Introduction to Linux-based Patch Management
Patch management activities on Linux-based machines are always performed using agents.
In 2024, Linux patching in Security Controls is undergoing a major change as it transitions away from the content-based patching described in this section to contentless patching directly from the distribution's repository. This provides a much more efficient and exhaustive mechanism for patching Linux devices. For more information, see the main Security Controls help (opens in a new window).
Patching Process
The complete patching process is as follows:
- Identify your Linux machines.
- If you know the identities or whereabouts of all your Linux machines, you can create a Linux machine group. For complete details, see the Ivanti Security Controls help system.

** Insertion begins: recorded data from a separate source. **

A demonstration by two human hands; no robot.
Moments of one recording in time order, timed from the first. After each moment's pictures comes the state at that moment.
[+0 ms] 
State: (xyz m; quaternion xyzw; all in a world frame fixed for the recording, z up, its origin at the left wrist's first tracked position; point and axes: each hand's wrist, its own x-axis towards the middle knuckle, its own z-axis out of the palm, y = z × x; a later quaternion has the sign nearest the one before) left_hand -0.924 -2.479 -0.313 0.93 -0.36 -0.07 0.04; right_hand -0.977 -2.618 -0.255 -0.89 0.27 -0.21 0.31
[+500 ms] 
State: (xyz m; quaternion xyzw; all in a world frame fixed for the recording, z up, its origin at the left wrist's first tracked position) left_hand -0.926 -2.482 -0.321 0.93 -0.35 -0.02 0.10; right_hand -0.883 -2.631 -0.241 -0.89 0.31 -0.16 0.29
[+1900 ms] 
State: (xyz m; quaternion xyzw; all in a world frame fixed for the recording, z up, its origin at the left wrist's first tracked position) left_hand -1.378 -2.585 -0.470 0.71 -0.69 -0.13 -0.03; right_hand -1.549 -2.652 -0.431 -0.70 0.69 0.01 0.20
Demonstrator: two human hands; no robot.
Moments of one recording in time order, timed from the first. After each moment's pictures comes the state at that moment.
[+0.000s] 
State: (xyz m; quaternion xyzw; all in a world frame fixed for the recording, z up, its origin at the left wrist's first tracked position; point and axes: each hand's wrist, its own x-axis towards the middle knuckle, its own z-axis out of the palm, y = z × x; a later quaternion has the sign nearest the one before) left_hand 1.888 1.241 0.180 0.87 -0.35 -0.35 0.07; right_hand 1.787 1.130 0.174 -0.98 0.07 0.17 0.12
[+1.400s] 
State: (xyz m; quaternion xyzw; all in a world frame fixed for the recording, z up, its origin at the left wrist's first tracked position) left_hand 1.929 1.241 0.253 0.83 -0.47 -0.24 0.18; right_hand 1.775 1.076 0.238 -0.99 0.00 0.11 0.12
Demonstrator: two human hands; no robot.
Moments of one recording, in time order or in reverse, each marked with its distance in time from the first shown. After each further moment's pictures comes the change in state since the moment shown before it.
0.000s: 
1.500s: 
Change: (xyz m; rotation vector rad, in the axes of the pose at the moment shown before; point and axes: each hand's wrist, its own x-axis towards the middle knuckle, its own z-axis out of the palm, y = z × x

- If you are unsure about the identities and locations of all your Linux machines, perform a power status scan on the My Domain or Entire Network group. The scan will identify the OS type of each machine in the group and your Linux machines will be displayed on the Linux patch tab in Machine View. For details on performing a power status scan, see the Ivanti Security Controls help system.
- Create one or more Linux patch groups and configurations.
- Create a Linux patch group: This is optional but it is generally a good idea. Creating a patch group gives you greater control over your scans and deployments. With a patch group you can scan for and deploy a particular set of patches.
- Create a Linux patch scan configuration: You use this configuration to specify exactly how your Linux machines will be scanned.
- Create a Linux patch deployment configuration: You use this configuration to specify exactly how patches will be deployed to your Linux machines.
- Create one or more agent policies.
An agent policy defines exactly what an agent can or cannot do. You will create one or more Linux patch tasks in the agent policy. - Install the agent policy.
Once installed, the agent will automatically perform its tasks and report the results to the console.